Using western blot analysis, it was demonstrated that, at 24 h after intervention, the expression levels of p-ERK were decreased significantly in the HepG2 cells treated with QHF compared with those in the control group cells, in a concentration-dependent manner (P<0.05); however, differences in the expression of ERK protein between the different experimental groups were not always detected. Overall the results suggest that QHF inhibits the ERK signaling pathway (Fig. 4).

The results of western blot analysis showed that the expression levels of p-p38 and p-JNK were significantly increased in the HepG2 cells exposed to QHF for 24 h compared with those in the control group cells, in a concentration-dependent manner (P<0.05); however, the total expression levels of p38 and JNK protein in each group were not obviously altered. The results indicate that QHF is able to activate the p38 and JNK signaling pathways (Figs. 5 and 6).

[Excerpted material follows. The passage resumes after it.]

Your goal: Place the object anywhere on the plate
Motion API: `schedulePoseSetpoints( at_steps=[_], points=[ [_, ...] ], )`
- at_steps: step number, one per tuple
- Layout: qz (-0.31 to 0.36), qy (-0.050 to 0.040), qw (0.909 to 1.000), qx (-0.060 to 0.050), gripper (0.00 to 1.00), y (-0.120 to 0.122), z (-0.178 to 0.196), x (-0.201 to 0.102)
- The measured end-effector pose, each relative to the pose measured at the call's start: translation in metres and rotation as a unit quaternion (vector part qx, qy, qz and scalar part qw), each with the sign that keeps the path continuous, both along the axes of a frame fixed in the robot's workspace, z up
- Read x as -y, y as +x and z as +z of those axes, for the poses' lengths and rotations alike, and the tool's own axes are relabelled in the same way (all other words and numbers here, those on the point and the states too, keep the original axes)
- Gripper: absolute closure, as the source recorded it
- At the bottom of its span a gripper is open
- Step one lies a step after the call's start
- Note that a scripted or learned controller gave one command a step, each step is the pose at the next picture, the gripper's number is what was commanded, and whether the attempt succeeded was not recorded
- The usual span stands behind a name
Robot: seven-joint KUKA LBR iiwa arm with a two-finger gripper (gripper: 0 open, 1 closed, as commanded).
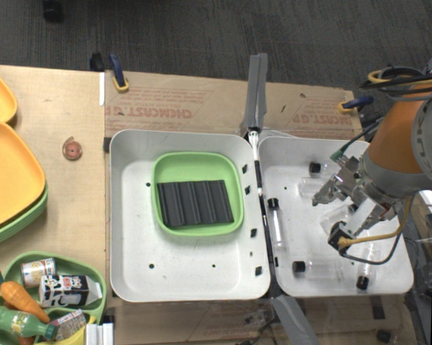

PD98059 is an ERK-specific inhibitor that blocks the ERK signaling pathway. SB203580 is a specific p38 inhibitor that is able to inhibit p38 activity by blocking p38 signaling pathways. SP600125 specifically inhibits the actions of JNK by blocking the JNK signaling pathway. The results of the cell invasion experiments indicated that, following the blockage of the ERK pathway, the activity of the ERK pathway was decreased significantly compared with that in the cells treated solely with QHF (15±3.54 vs. 25±4.12; P<0.05). ERK inhibitors thus appear to enhance the ability of QHF to inhibit liver cancer cell invasion. After blocking p38, and therefore the JNK signaling pathway, the number of cells passing through the membrane filters was increased significantly compared with the cells treated with QHF alone (53±7.84 (QHF4 + SB203580) vs. 25±4.12 (QHF4), 45±8.92 (QHF4 + PD98059) vs. 25±4.12). This difference was statistically significant (P<0.01) indicating that the inhibition of liver cancer cell invasion by QHF is partially reversed by the p38 and JNK inhibitors (Fig. 7).